La Charte québécoise foulée aux pieds… dans l’indifférence totale

Il y a beaucoup à dire sur le projet de loi 96 déposé cette semaine par le ministre Simon Jolin-Barrette. Celui-ci comporte des gestes à la portée symbolique certaine. D’autres auront sans doute un effet favorable sur la préservation de la langue française, un objectif que tous partagent au Québec. Cependant, l’approche généralement modérée adoptée par le gouvernement Legault est noyée par un recours abusif à la clause dérogatoire des chartes canadienne et québécoise des droits et libertés.

La charte canadienne étant illégitime aux yeux de plusieurs Québécois, je ne m’attarderai ici qu’à l’article affirmant que les dispositions de la loi s’appliqueront « malgré les articles 1 à 38 de la Charte des droits et libertés de la personne », la Charte québécoise.

Faisons une pause ici pour rappeler que cette Charte a été adoptée à l’unanimité par l’Assemblée nationale en 1975. À l’occasion, le ministre de la Justice, le libéral Jérôme Choquette, déclara : « La Charte permettra de définir avec précision un idéal de justice qui fera, j’en suis sûr, l’unité du Québec autour de valeurs démocratiques que nous voulons garantir contre toute violation. » Le député péquiste et constitutionnaliste Jacques-Yvan Morin renchérit : « Son adoption marque une étape importante sur le chemin qui mène à un plus grand respect des droits de la personne au Québec. »

Nous ne sommes donc pas ici devant une charte « enfoncée dans la gorge » des Québécois. La Charte des droits et libertés de la personne a longtemps été un objet de fierté au Québec. Ce n’est apparemment plus le cas. J’en veux pour preuve l’indifférence complète suscitée par la neutralisation, d’abord par le projet de loi 21, maintenant par le nouveau projet de loi 96, de la plupart des droits protégés par la Charte.

Je ne conteste pas le droit d’un gouvernement d’avoir recours à une telle clause. Je déplore le choix du gouvernement Legault de nier toute une série de droits fondamentaux qui n’ont rien à voir avec l’objet des deux lois en question.

Ainsi, tout comme la loi 21, le projet de loi 96 écarte les articles qui garantissent :

– le droit à la vie et à l’intégrité de la personne ;

– le droit au secours d’une personne dont la vie est en péril ;

– la liberté de conscience, la liberté de religion, la liberté d’opinion, la liberté d’expression, la liberté de réunion pacifique et la liberté d’association ;

– le droit à la sauvegarde de sa dignité, de son honneur et de sa réputation ;

– le droit au respect de sa vie privée ;

– le droit à la jouissance paisible et à la libre disposition de ses biens ;

– le droit de se porter candidat lors d’une élection et le droit d’y voter ;

– le droit à une audition publique et impartiale de sa cause par un tribunal indépendant.

Et j’en passe.

Drôle d’équilibre

Interrogé sur le recours à la clause dérogatoire, le premier ministre Legault a parlé d’un « équilibre » entre les droits collectifs et les droits individuels. Désolé, il ne peut pas y avoir d’équilibre quand les seconds sont tout simplement balayés du plateau de la balance.

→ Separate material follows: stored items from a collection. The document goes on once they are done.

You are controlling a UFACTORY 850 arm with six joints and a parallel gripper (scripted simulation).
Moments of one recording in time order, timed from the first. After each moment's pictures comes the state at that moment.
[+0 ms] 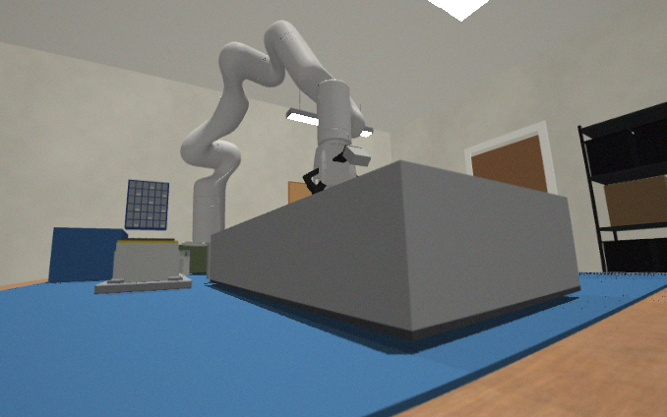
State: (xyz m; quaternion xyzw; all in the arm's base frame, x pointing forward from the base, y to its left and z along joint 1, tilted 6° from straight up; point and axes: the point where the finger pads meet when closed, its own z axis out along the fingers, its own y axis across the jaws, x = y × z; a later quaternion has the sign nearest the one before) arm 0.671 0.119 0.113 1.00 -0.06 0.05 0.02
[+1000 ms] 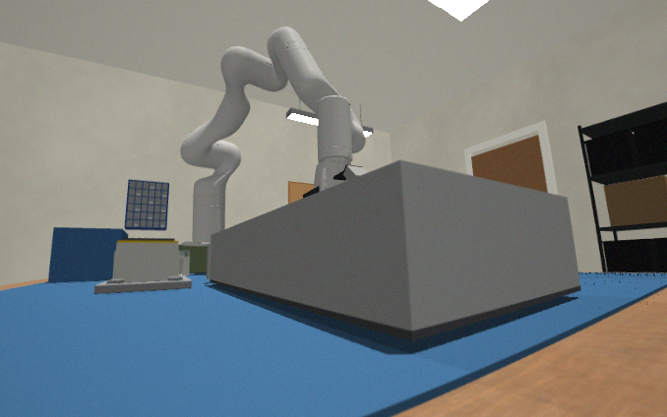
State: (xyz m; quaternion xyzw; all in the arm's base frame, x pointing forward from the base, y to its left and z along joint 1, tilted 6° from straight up) arm 0.675 0.117 0.070 1.00 -0.06 0.05 0.02
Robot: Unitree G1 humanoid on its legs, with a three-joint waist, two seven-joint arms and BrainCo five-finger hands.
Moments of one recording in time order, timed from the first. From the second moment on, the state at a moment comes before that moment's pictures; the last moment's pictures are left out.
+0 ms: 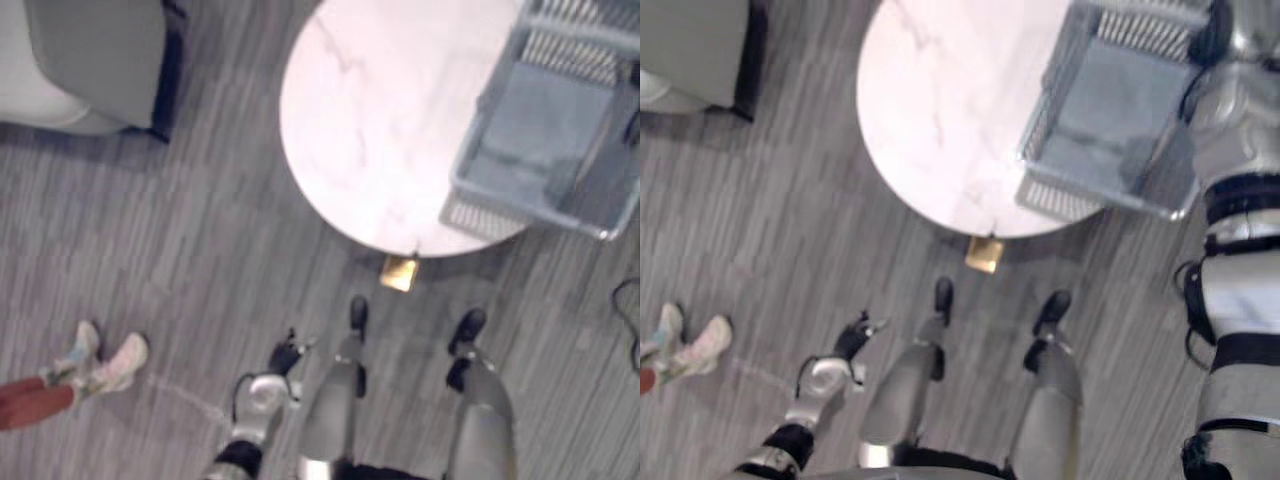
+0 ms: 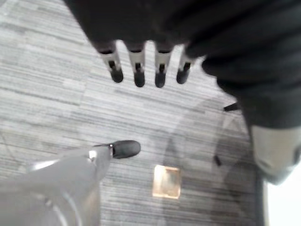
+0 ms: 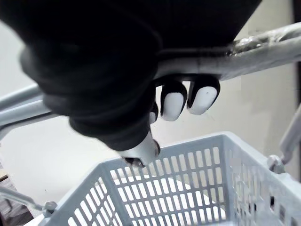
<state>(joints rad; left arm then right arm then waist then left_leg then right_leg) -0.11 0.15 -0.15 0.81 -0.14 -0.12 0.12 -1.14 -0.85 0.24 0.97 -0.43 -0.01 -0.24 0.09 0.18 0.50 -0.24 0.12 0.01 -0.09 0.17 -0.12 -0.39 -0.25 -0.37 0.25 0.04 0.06</state>
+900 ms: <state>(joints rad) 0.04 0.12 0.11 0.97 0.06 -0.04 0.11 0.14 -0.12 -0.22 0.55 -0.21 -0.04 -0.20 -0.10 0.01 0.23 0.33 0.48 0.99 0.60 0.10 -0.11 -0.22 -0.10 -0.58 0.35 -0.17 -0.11</state>
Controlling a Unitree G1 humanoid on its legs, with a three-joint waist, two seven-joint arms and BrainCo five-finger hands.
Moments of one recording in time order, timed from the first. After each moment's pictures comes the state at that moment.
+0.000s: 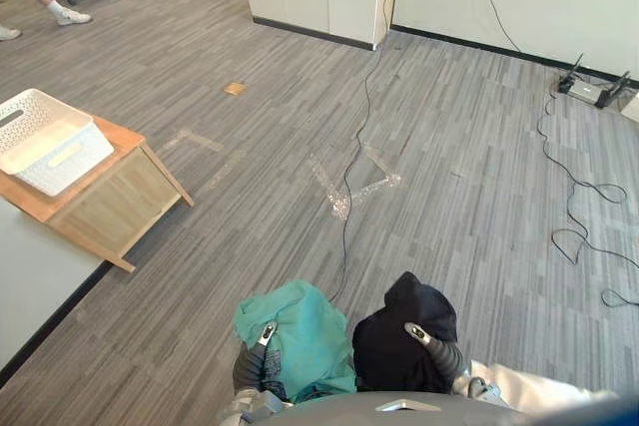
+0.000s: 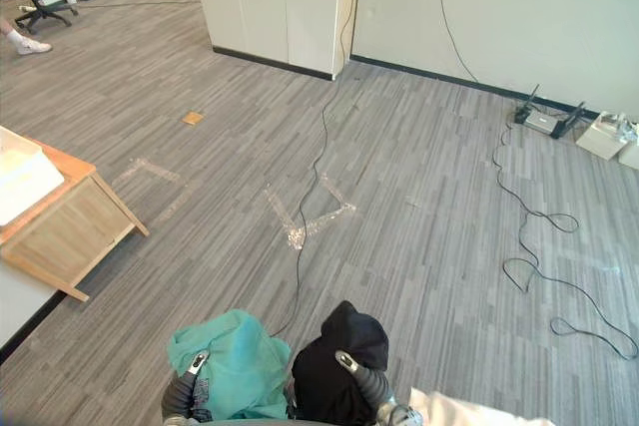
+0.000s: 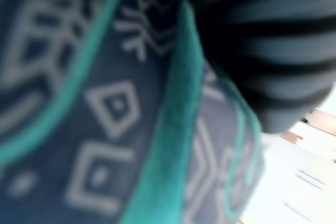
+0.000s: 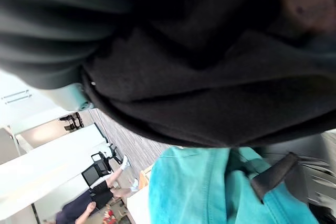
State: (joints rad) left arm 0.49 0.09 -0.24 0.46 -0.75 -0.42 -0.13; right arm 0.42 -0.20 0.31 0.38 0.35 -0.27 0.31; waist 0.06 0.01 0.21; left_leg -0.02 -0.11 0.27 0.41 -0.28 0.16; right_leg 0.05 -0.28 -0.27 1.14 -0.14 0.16
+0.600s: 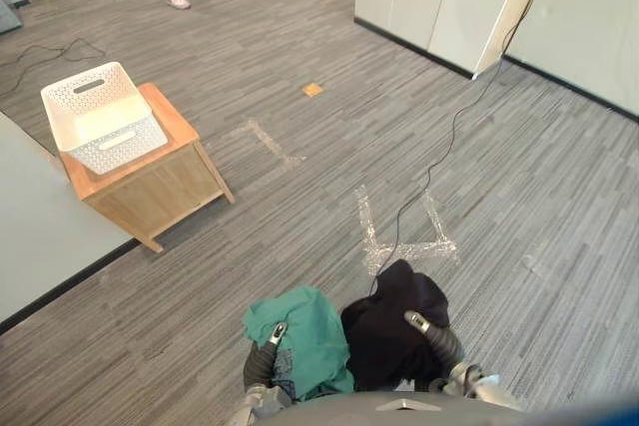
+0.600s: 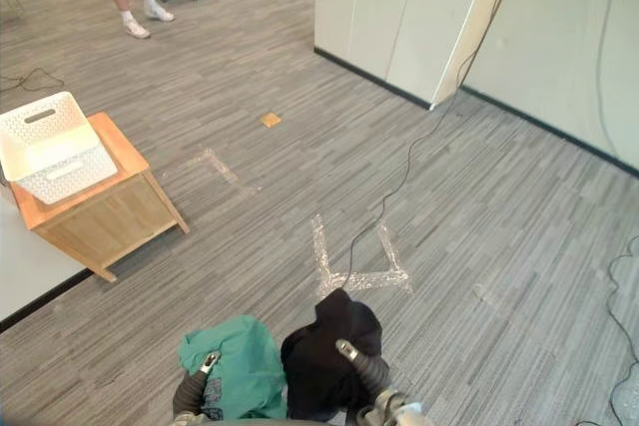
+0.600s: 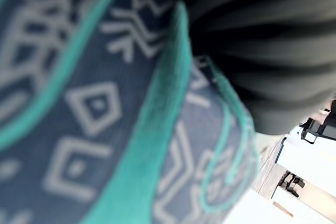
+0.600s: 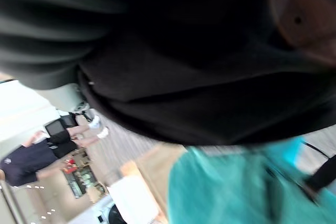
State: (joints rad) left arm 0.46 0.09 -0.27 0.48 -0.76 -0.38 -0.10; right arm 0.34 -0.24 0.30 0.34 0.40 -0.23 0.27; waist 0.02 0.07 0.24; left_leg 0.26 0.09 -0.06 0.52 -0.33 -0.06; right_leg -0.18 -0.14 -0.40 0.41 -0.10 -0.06
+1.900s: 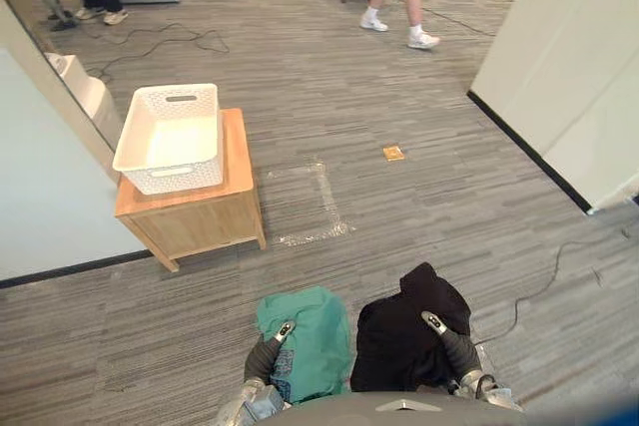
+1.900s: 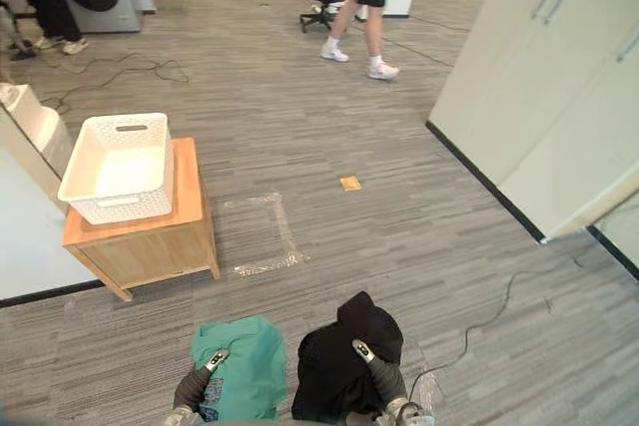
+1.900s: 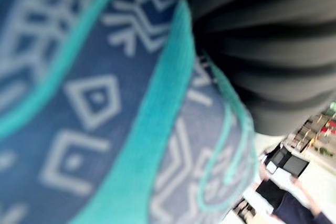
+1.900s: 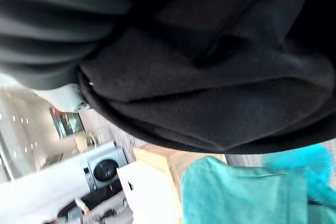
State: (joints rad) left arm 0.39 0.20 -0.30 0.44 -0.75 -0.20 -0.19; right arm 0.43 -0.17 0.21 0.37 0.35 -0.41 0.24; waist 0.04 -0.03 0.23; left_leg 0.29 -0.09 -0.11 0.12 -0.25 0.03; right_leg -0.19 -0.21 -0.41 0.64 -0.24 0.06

Lors de l’audition de la contestation du projet de loi 21, le juge Blanchard avait demandé au représentant du Procureur général pourquoi le gouvernement avait jugé bon d’adopter une clause de dérogation à portée aussi vaste. L’avocat avait répondu : « Il fallait se prémunir contre l’inventivité des personnes qui voudraient contester la loi 21. » « Voilà une bien mince et troublante explication », avait laissé tomber le juge.

Ce qui est vraiment troublant, c’est que cela se passe avec le consentement béat non seulement de la majorité, mais aussi de ceux dont cela devrait heurter les convictions les plus profondes.

« Le diable est dans les détails », disent les partis de l’opposition. Pourtant, le diable est là, gros comme Godzilla.

Robert Bourassa l’a fait, rappellent plusieurs. Non. Dans la loi 178 adoptée en 1988, M. Bourassa a appliqué la clause dérogatoire à seulement deux articles de la Charte québécoise (contre 38 pour les lois 21 et 96). De surcroît, il l’a fait « avec beaucoup de réticence », tandis que le premier ministre actuel emprunte ce chemin avec une insouciance que n’aurait certainement pas affichée René Lévesque. Pierre Trudeau et Claude Ryan, eux, auraient vigoureusement combattu une telle manœuvre. Les héritiers de ces trois grands Québécois ne sont visiblement pas tirés du même moule.

Si, chaque fois que la majorité québécoise estime ses valeurs ou sa culture en péril, les droits de la personne sont éviscérés, je ne donne pas cher des droits fondamentaux au Québec dans quelques dizaines d’années. Surtout si cela se passe dans l’indifférence, voire dans l’enthousiasme collectifs.